History of Herbs :: China

“For every ill, there is a corresponding natural remedy.”

Legends regarding pharmacology (the science of the effects of drugs on a living organism) in China center around Shen-nung, “the divine farmer” turned emperor-sage who lived over 5500 years ago. He tested herbs and treatments on himself and recorded his findings for what would become the Pen-Ts’ao Ching, (The Classic of Herbs) a compendium of Chinese herbal treatments. Shen-nung died because of an overdose of an herb that proved to be poisonous, but other practitioners added to his work.

Most authorities agree that the compendium was committed to paper circa 100 CE during the Han Dynasty, by which time it contained over 235 prescriptions using dozens of herbs. Chinese herbalists continued to discover new treatment and subsequent emperors ordered regular updates to Shen-nung’s herbal. In its final published version in 1597 CE, the original work had grown into a 52-volume set, containing 8,160 prescriptions prepared from 1,871 substances mostly of plant origin, entitled Pen-Ts’ao Kung Mu (The Catalog of Medicinal Herbs).
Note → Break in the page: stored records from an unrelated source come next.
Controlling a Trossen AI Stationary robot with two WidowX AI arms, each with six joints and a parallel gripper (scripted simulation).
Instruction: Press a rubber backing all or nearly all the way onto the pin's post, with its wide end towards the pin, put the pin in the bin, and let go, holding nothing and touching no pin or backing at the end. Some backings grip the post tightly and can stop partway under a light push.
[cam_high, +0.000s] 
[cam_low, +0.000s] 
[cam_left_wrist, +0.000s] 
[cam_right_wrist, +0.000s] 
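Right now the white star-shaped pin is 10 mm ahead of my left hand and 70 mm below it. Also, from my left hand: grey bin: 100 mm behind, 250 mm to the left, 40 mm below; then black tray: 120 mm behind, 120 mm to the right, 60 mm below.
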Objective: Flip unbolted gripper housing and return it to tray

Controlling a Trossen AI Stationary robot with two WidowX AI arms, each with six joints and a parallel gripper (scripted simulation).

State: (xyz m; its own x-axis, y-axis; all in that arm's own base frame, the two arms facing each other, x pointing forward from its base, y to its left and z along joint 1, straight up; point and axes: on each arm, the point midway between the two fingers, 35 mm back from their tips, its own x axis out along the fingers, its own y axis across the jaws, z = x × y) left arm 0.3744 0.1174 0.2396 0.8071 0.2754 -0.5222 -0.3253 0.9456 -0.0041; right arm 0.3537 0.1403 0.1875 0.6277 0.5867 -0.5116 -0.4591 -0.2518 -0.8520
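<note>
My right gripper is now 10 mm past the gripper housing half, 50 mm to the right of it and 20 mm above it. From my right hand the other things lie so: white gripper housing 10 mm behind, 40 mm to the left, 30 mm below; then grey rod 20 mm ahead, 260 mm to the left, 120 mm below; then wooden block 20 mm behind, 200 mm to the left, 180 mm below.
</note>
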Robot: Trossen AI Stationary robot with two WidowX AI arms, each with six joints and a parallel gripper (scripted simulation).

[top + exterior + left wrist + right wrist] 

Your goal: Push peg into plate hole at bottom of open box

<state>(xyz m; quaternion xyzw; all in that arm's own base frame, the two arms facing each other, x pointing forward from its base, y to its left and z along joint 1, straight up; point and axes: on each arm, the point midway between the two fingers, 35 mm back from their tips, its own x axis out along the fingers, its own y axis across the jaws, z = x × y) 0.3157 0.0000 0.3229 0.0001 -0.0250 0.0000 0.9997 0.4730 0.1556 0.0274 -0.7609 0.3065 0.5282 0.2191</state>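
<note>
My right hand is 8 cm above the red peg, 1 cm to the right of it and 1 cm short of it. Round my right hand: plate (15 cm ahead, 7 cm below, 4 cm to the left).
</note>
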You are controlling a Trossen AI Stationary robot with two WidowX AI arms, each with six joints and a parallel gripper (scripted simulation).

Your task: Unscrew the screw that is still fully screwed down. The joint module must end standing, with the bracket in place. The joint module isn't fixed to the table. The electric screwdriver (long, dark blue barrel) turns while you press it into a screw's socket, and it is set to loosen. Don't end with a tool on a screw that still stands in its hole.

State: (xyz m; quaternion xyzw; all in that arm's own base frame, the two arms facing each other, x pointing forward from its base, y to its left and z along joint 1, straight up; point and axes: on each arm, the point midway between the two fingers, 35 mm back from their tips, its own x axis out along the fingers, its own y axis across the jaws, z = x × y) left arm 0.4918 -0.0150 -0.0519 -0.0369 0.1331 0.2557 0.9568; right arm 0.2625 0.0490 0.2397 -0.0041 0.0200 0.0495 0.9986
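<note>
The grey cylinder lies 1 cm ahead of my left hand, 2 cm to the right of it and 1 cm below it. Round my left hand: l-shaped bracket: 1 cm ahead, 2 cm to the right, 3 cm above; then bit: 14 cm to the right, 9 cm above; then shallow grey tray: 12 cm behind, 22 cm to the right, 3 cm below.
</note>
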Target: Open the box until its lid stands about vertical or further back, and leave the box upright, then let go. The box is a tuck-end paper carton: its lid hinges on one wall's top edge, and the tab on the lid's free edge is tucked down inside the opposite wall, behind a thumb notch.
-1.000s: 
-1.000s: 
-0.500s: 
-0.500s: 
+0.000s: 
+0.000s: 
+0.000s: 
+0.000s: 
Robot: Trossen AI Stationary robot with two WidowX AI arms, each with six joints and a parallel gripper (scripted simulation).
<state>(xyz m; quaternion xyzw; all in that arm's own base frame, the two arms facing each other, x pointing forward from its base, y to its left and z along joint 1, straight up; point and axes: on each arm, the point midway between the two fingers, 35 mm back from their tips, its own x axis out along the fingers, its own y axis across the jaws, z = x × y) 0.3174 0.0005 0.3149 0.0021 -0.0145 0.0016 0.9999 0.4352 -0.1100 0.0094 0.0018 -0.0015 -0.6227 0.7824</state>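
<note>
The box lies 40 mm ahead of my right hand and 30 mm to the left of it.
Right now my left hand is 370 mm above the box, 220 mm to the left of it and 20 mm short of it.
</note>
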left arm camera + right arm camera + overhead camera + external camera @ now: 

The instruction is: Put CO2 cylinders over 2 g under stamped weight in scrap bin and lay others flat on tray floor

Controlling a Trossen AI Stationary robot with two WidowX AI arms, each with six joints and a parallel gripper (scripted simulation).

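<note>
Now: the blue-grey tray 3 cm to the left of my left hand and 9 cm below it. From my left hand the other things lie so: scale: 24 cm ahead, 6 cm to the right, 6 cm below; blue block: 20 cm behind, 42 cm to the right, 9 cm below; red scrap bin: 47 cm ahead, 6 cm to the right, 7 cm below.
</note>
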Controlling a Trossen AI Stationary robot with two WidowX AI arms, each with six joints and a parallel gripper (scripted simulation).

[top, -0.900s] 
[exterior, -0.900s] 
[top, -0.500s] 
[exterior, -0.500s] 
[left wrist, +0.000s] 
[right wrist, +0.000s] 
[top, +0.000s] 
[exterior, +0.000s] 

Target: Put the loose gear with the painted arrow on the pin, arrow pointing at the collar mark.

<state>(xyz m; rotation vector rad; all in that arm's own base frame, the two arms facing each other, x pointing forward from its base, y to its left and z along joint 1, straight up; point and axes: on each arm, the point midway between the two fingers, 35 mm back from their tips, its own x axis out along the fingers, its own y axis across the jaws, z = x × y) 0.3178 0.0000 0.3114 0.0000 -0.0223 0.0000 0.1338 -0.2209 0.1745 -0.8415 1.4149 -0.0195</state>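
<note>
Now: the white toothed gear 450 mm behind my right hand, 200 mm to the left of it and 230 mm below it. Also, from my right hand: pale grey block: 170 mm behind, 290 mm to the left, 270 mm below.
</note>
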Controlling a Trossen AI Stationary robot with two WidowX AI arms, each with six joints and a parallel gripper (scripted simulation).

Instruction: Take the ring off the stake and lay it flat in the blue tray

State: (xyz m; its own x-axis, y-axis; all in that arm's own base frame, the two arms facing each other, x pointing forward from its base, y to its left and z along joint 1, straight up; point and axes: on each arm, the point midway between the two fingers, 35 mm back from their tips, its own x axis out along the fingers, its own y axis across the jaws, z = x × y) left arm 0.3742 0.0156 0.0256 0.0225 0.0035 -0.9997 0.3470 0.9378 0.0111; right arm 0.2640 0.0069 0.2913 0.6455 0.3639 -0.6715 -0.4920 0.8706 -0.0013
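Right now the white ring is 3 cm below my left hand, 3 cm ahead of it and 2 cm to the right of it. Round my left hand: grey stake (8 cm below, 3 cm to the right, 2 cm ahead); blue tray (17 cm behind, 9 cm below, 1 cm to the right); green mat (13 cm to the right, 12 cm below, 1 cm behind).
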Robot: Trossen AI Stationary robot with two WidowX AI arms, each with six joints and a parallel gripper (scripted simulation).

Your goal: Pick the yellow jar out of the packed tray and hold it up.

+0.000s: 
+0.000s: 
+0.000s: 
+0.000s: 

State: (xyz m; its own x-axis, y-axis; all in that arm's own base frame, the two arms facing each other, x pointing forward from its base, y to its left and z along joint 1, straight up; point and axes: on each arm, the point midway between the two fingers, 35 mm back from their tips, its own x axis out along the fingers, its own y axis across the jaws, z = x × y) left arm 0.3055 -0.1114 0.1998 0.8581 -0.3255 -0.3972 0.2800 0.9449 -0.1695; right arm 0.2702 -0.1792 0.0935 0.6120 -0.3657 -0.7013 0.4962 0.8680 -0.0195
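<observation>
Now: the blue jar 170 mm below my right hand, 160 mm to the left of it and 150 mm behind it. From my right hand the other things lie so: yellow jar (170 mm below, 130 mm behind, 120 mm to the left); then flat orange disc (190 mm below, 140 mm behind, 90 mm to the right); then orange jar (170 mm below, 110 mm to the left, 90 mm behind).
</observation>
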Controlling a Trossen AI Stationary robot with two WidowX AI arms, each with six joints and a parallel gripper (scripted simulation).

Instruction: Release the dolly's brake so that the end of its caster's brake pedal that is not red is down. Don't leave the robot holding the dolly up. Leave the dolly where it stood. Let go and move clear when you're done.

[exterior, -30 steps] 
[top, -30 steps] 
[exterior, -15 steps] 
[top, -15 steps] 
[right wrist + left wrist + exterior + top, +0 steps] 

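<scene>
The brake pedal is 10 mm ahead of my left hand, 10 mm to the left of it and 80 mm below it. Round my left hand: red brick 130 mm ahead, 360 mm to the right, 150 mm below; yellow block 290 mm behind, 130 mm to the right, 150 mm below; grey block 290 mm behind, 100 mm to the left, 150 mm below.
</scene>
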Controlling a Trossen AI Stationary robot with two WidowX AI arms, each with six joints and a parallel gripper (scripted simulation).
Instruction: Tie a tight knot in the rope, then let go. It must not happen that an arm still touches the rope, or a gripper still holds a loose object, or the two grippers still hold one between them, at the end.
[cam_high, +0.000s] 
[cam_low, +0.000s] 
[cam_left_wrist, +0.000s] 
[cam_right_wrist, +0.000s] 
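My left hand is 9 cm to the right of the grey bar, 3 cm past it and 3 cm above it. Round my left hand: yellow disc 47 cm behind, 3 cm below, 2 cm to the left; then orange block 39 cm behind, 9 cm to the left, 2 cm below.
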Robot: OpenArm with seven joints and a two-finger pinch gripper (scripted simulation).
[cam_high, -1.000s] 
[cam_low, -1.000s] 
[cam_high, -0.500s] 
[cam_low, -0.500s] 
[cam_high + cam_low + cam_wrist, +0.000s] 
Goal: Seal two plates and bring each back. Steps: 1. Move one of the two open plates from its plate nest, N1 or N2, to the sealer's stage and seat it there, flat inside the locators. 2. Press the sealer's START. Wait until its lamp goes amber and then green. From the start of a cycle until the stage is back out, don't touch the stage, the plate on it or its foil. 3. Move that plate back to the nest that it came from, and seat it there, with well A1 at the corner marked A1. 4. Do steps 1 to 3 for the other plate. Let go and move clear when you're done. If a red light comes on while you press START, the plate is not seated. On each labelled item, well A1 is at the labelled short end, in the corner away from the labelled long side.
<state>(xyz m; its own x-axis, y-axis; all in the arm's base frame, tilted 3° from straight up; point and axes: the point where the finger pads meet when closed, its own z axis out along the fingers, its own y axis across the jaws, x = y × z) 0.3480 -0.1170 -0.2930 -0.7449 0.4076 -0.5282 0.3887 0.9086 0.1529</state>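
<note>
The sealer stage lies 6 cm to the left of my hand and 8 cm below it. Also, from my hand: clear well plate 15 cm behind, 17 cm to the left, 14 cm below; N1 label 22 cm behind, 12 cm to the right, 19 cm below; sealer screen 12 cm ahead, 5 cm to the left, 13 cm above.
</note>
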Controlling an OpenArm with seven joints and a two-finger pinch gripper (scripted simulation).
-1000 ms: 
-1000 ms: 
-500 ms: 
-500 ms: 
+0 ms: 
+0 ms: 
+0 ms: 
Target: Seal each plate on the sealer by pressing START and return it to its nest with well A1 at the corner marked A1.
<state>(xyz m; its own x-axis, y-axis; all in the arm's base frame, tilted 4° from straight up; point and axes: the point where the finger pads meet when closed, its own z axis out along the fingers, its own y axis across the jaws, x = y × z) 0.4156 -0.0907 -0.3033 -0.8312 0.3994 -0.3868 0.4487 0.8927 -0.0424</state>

This work, credited to Li Shih-Chen, is still studied by students of Chinese herbalism today, though they have simplified the practice. Three hundred herbs are used in modern Chinese herbalism, including ginseng, burdock, hawthorn, dandelion and ginger. They are dispensed as decoctions, powders, pills, ointments, and suppositories and work in conjunction with the practice of acupuncture.

Beginning in the mid 1800’s, European colonialists brought traditional Western medicine to China and dismissed thousands of years of herbal study as superstition. Not surprisingly, the Chinese distrusted the new procedures and it was not until the 1950s that Western and Eastern medical practitioners began working side by side. Despite their initial opposition to each other, Western medicine owes much to the research China’s herbalists. Star anise, camphor, ephedra, monkshood and aconitine, the alkaloid resulting from monkshood, were all introduced to modern medicine by the Chinese, as were the minerals arsenic, iron, mercury and sulfur.